There are some more issues which were not addressed to this day. There is no PDF reader I know of on OS X that can deal with tagged (accessible) PDFs. Even when tags are present, Preview doesn’t do anything with them, giving the more or less accurate text extraction that one gets from untagged PDFs. As a result, there is no heading navigation, no table semantic output, and more that accessible PDFs support.

And the fact that there is no accessible Flash plug-in for web browsers on OS X also has caused me to switch to a Windows VM quite often just to be able to view videos embedded in blogs or articles. Oh yeah, HTML5 video is slowly coming into more sites, but the reality is that Flash is probably still going to be there for a couple of years. This is not Apple’s fault, the blame here is solely to be put on Adobe for not providing an accessible Flash plug-in, but it is one more thing that adds to me not being as productive on a Mac as I want to be on a desktop computer.


In summary: By all of the above, I do not mean to say that Apple did a bad job with VoiceOver to begin with. On the contrary: Especially with iOS, they have done an incredibly good job for accessibility in the past few years. And the fact that you can nowadays buy a Mac and install and configure it fully in your language is highly commendable, too! I will definitely miss the ability to configure my system alone, without sighted assistance, should I need to reinstall Windows. As I said above, that is still not fully possible without assistance. It is just the adding up of things that I found over the years that caused me to realize that some of the design decisions Apple has made for OS X, bugs that were not addressed or things get broken and not fixed, and the fact that apps are either accessible or they aren’t, and there’s hardly any in-between, are not compatible with my way of working with a desktop computer or laptop in the longer term. For iOS, I have a feeling Apple are still full-steam ahead with accessibility, introducing great new features with each release, and hopefully also fixing braille problems as discussed by Jonathan Mosen in this great blog post. For OS X, I am no longer as convinced their heart is in it. As I have a feeling OS X itself may become a second-class citizen behind iOS soon, but that, again, is only my personal opinion.

So there you have it. This is why I am going to be using a Lenovo notebook with NVDA as my primary screen reader for my private use from now on.
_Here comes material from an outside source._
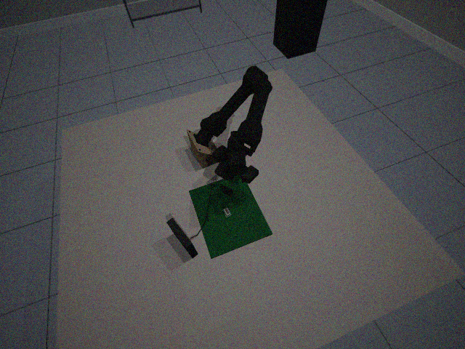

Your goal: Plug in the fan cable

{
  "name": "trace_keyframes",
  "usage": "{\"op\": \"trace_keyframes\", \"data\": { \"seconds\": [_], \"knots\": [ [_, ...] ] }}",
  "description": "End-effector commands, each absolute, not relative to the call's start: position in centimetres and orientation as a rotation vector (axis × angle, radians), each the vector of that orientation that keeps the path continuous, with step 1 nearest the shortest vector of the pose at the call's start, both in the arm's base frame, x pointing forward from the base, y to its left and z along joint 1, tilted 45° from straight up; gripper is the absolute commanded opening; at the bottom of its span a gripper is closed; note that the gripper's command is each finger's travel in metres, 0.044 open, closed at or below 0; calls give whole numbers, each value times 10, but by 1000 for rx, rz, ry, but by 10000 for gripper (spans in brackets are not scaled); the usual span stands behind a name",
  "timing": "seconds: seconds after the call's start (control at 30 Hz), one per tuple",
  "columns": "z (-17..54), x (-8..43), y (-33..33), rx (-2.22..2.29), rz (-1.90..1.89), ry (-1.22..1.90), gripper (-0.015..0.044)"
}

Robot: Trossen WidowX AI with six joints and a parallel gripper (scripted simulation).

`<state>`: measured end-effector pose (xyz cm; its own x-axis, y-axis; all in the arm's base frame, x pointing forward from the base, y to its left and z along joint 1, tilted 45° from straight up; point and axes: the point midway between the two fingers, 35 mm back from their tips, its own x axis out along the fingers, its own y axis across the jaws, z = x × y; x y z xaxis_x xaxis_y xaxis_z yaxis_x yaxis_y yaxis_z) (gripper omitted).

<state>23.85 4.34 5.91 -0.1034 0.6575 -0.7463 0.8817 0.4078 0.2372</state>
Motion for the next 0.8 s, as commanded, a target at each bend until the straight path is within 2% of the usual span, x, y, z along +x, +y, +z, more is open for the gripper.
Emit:
{"op": "trace_keyframes", "data": {
  "seconds": [0.0, 0.27, 0.63, 0.77],
  "knots": [
    [59, 238, 43, 1325, -350, 1837, 440],
    [59, 239, 42, 1343, -359, 1836, 440],
    [55, 253, -26, 2440, -1517, 1589, 440],
    [55, 254, -30, 2507, -1596, 1557, 440]
  ]
}}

I will still be using a Mac for work of course, but for my personal use, the Mac is being replaced. I want to be fast, effective, productive, and be sure my assistive technology doesn’t suddenly stop working with my braille display or be susceptible to business decisions placing less emphasis on it. Screen readers on Windows are being made by independent companies or organizations with their own business models. And there is choice. If one does no longer fit particular needs, another will most likely do the trick. I do not have that on OS X.